Directions
The data must be returned in full, with no character altered.

Top of Data shown

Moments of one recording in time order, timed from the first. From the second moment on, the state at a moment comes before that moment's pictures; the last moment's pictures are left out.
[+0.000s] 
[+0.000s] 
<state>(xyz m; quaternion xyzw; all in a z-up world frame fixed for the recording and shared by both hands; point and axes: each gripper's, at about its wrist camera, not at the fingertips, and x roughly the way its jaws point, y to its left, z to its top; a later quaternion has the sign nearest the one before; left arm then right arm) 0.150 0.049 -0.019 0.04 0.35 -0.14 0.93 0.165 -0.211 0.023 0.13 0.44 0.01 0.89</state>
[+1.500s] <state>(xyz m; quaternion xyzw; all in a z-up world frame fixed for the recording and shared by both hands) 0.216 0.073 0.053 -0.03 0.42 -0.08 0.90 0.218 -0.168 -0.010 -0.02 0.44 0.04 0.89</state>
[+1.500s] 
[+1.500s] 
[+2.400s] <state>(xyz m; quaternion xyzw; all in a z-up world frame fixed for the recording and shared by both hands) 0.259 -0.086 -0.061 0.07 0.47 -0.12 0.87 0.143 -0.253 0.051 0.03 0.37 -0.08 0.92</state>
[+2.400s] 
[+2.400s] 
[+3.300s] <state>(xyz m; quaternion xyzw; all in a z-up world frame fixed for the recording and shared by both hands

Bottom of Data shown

Answer section
Moments of one recording in time order, timed from the first. From the second moment on, the state at a moment comes before that moment's pictures; the last moment's pictures are left out.
[+0.000s] 
[+0.000s] 
<state>(xyz m; quaternion xyzw; all in a z-up world frame fixed for the recording and shared by both hands; point and axes: each gripper's, at about its wrist camera, not at the fingertips, and x roughly the way its jaws point, y to its left, z to its top; a later quaternion has the sign nearest the one before; left arm then right arm) 0.150 0.049 -0.019 0.04 0.35 -0.14 0.93 0.165 -0.211 0.023 0.13 0.44 0.01 0.89</state>
[+1.500s] <state>(xyz m; quaternion xyzw; all in a z-up world frame fixed for the recording and shared by both hands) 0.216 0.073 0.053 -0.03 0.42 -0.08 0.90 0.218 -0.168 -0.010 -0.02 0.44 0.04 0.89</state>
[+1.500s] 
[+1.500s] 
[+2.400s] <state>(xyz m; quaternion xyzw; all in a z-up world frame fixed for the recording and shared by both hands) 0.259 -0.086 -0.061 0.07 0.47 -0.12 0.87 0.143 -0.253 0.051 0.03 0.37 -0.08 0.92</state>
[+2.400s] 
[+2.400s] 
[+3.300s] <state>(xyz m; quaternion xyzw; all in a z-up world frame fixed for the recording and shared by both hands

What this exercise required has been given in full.